You must use an initrd for that.

Your /etc/mdadm.conf and anything else in /etc cannot be used as /etc is on root and root is neither assembled nor mounted.

There are two choices.  Make an initrd or remake the raid to be  --metadata=0.9 and use kernel raid autodetect.

----------

## christophe_y2k

NeddySeagoon ! You're always the best for RAID question ....

Have you experience with RAID1 SSD ?

Intel says me after some  time Intel SSD crash Intel only validate ssd in raid 0 (but they work for 1 and 5 ... since more one year)

I don't know if they test with Linux mdadm...

----------

## NeddySeagoon

christophe_y2k,

It is not clear if you are asking about Intel Storage Manager Raid or Kernel raid.

Both use mdadm but they are set up differently.

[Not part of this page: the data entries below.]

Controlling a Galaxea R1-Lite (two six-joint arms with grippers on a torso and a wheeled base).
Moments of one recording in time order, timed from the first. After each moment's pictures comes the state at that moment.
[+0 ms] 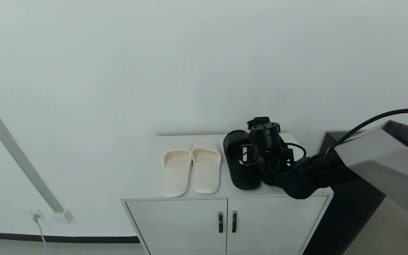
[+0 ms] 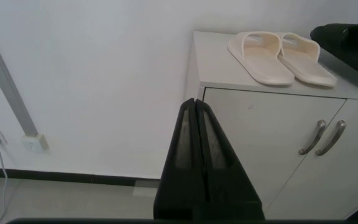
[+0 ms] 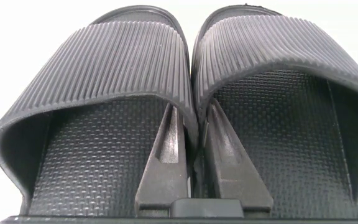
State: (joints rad) left arm 0.00 0.00 0.00 0.00 0.09 -0.07; right arm 0.66 2.20 -1.33 -0.58 -0.60 0.17
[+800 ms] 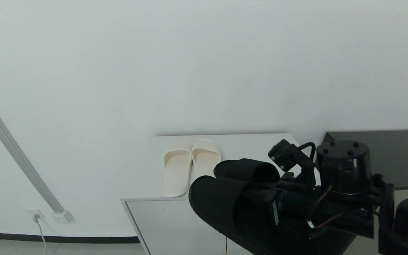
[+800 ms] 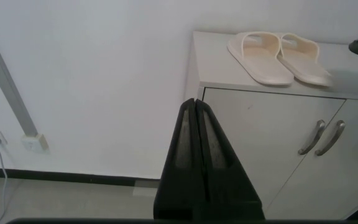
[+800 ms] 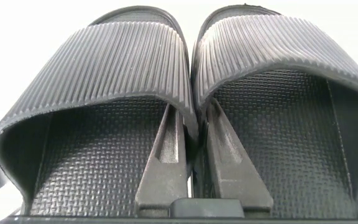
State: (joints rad) left arm 0.00 0.00 0.00 0.00 0.09 -0.07; right arm 0.77 1.68 -0.69 -0.68 0.16 0.08
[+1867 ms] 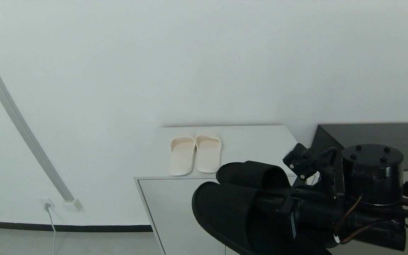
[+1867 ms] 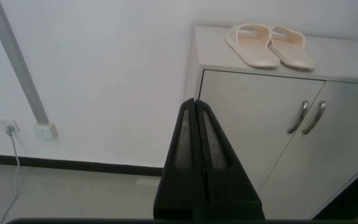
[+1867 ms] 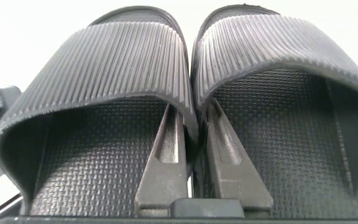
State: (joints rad) left arm 0.00 0.00 0.00 0.00 0.09 -0.07; right arm 0.78 1.60 -0.61 -0.68 0.18 0.05
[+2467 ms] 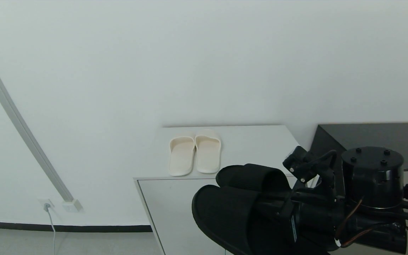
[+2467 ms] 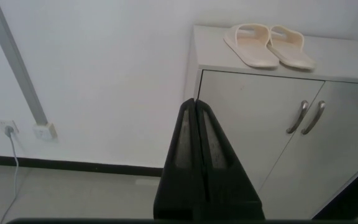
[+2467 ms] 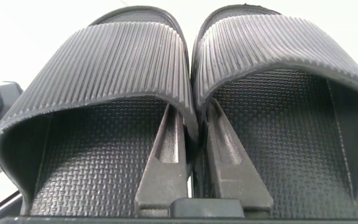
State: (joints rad) left arm 0.00 0.00 0.00 0.00 0.09 -0.07; right arm 0.78 1.60 -0.60 -0.68 0.18 0.05
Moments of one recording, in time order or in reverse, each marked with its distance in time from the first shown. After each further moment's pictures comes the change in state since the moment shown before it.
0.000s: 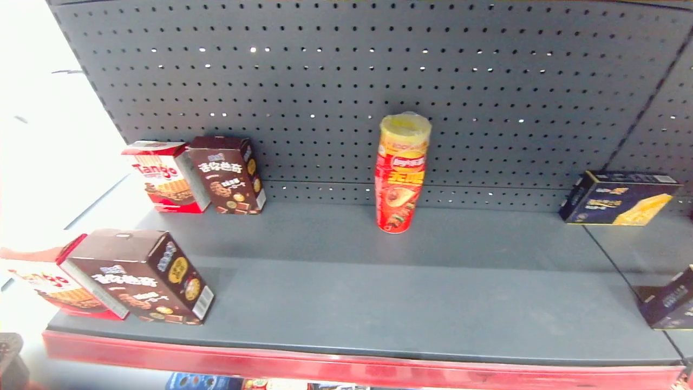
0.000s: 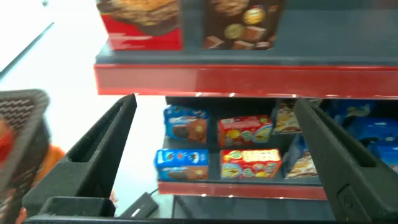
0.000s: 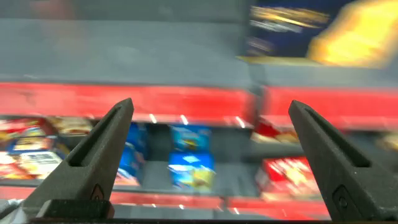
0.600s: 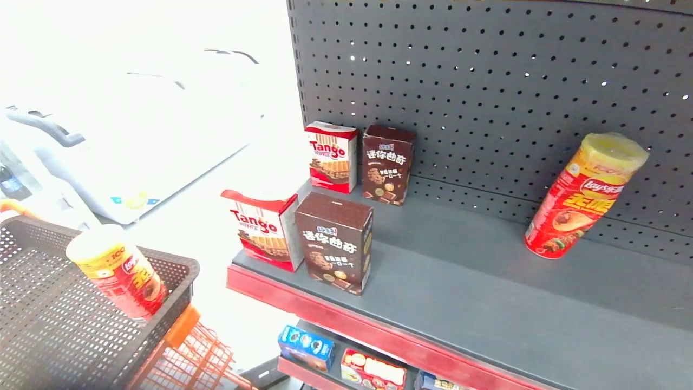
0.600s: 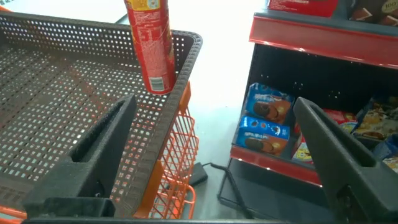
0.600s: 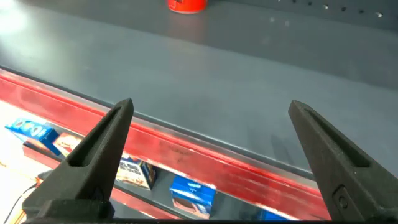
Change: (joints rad) left arm -0.001 0.000 0.000 0.000 0.000 0.000; right arm 0.000 0.000 0.000 0.000 0.001 0.000
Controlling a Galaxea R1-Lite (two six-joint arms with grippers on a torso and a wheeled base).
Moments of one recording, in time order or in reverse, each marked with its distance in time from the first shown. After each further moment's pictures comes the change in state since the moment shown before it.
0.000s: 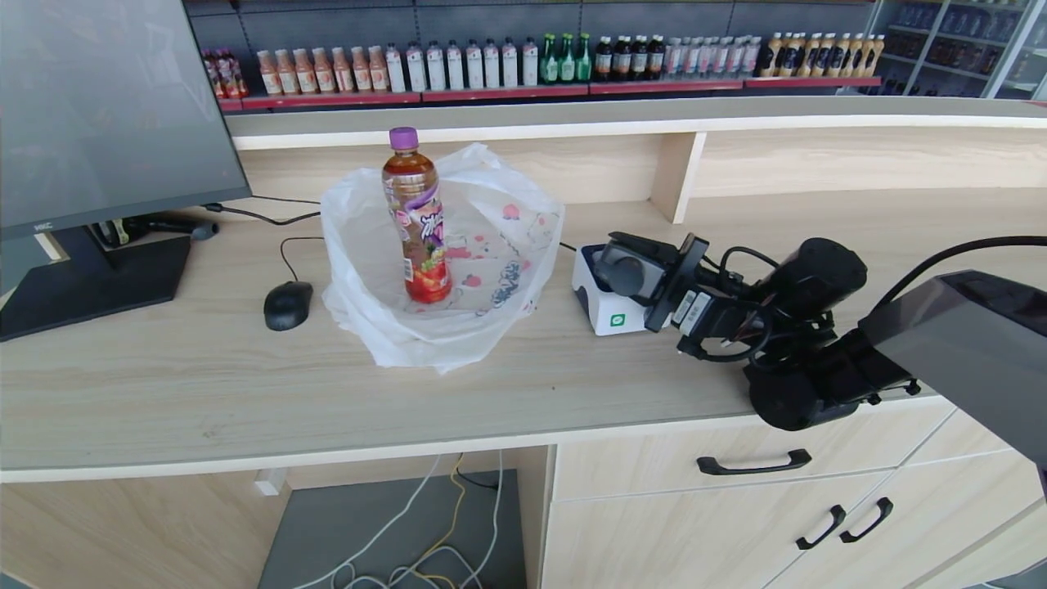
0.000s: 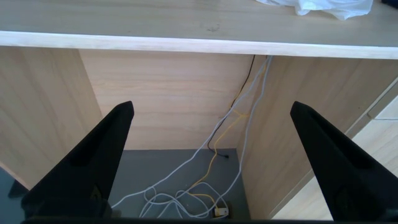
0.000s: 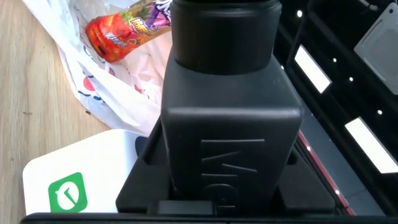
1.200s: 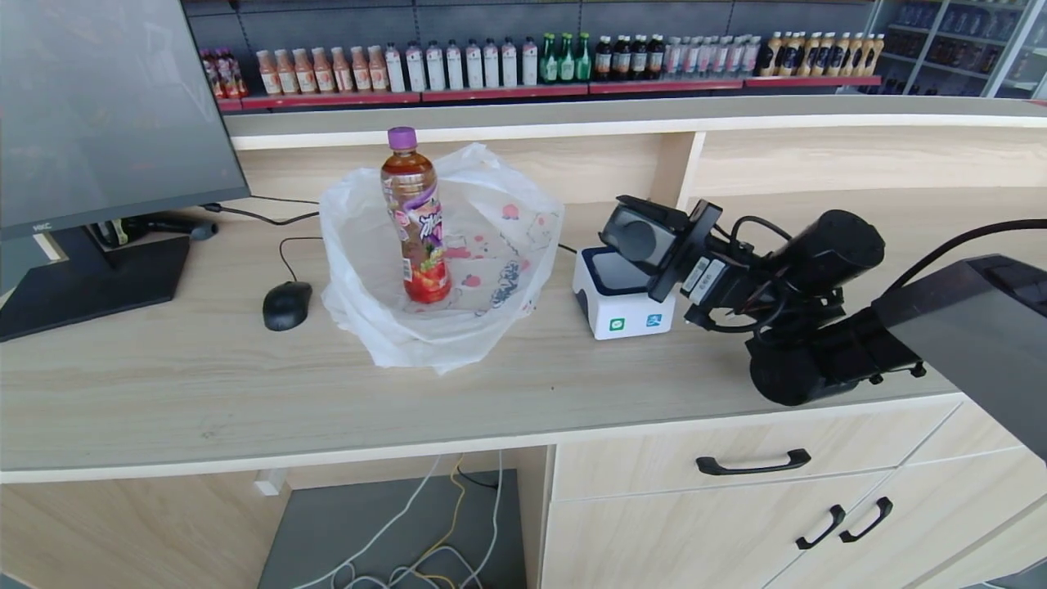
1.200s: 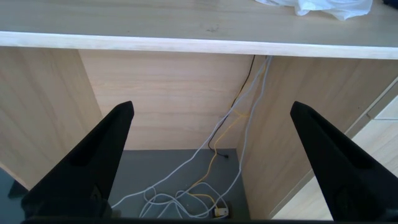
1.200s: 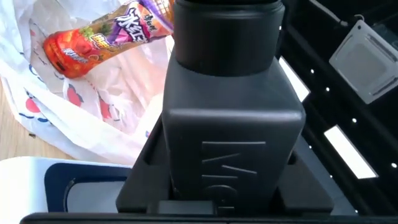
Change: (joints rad) left arm 0.000 0.000 0.000 0.000 0.000 0.000; right arm 0.007 -0.021 -0.102 0.003 0.003 0.043
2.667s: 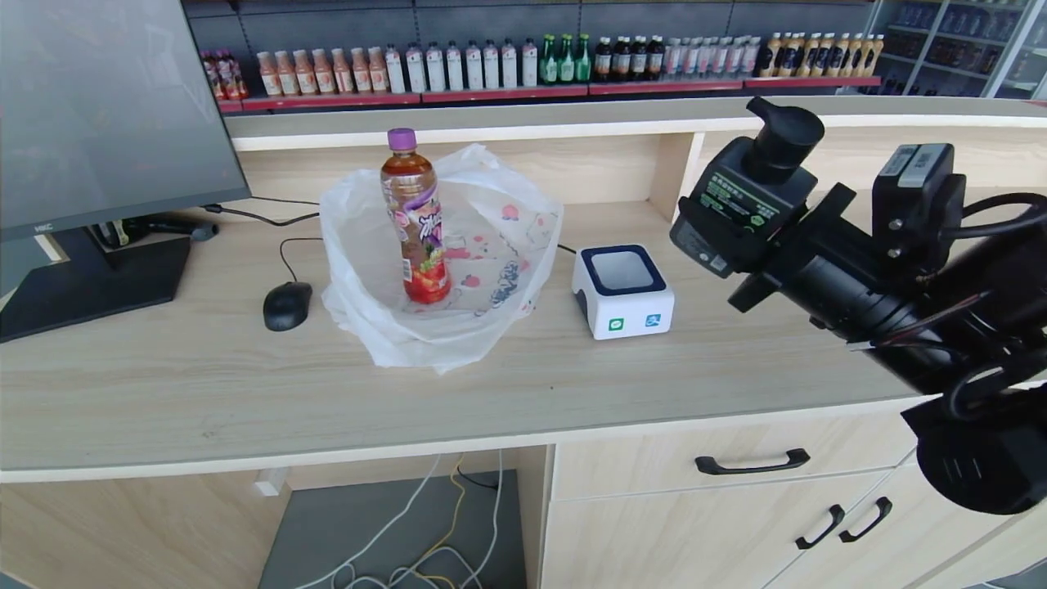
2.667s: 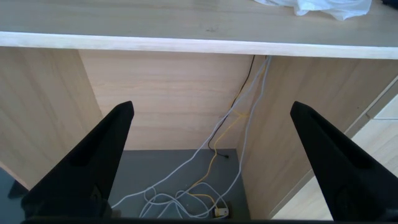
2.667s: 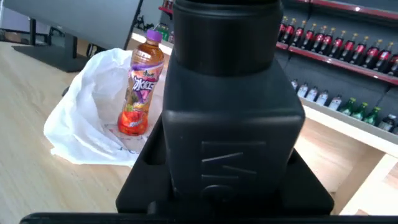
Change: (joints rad) left arm 0.000 0.000 0.000 0.000 0.000 0.000; right arm 0.068 -0.457 0.551 -0.002 -0.379 0.642
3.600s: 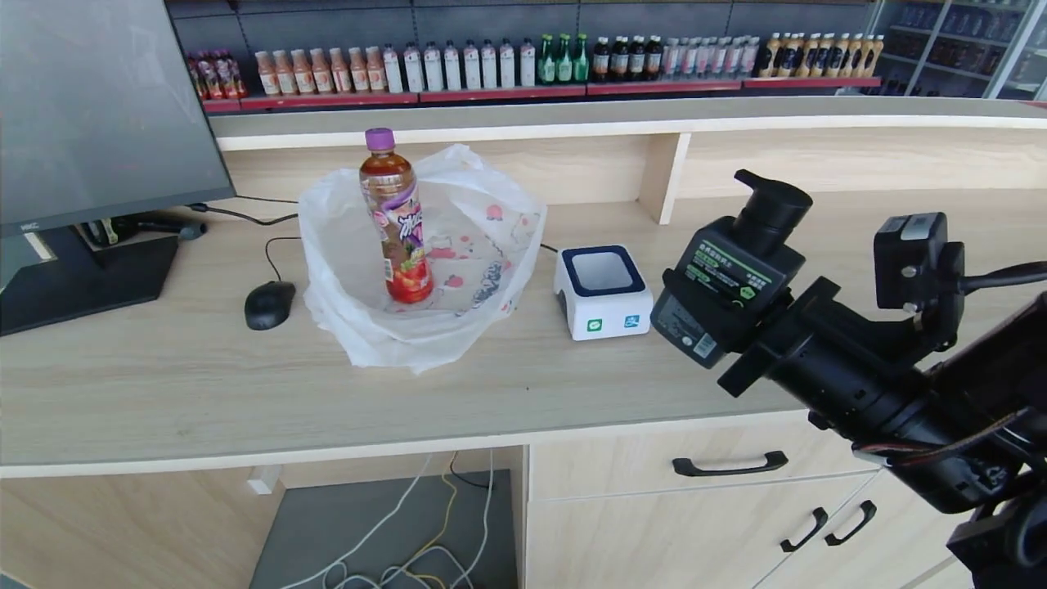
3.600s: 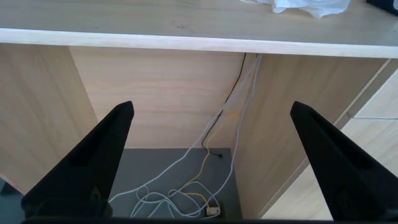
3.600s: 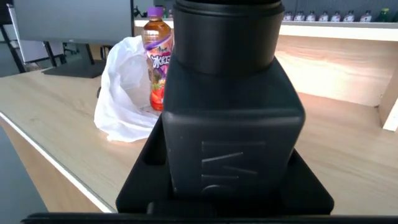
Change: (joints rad) left arm 0.000 0.000 0.000 0.000 0.000 -0.002; right arm 0.194 -0.104 0.289 0.002 -0.309 0.240
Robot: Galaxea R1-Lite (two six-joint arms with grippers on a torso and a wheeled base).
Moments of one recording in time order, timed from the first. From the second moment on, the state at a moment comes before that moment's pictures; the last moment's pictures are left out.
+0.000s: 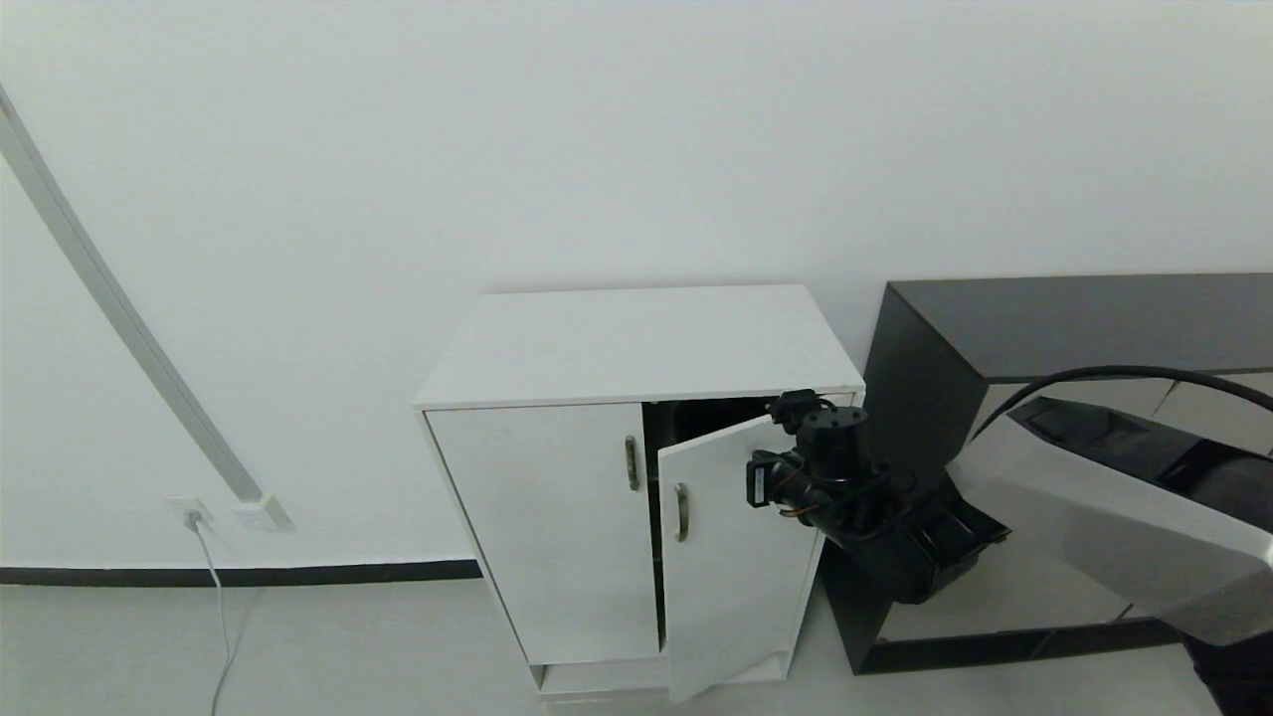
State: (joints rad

Your original post shows the use of kernel raid.

That  the disks in a raid set are SSD or not makes no difference to the operation of the raid.

Use of the trim command (the discard option) may not work on raid sets.

----------

## christophe_y2k

Thanks for your reply !

I use kernel raid with mdadm software all my disks are in AHCI mode from bios motherboard

i do not use intel fakeraid bios or hardware raid card

I use ssd in raid ("swap" in raid0, "boot" and "/" in raid1) you say me, trim command do not work with mdadm ?

----------

## NeddySeagoon

christophe_y2k,

trim may not work as there is an extra layer of software between the filesystem and the drive(s) when raid is in use.

For raid1, there is no redundant data to calculate - the same data is written to both drives. 

With raid456, making trim work is harder.

----------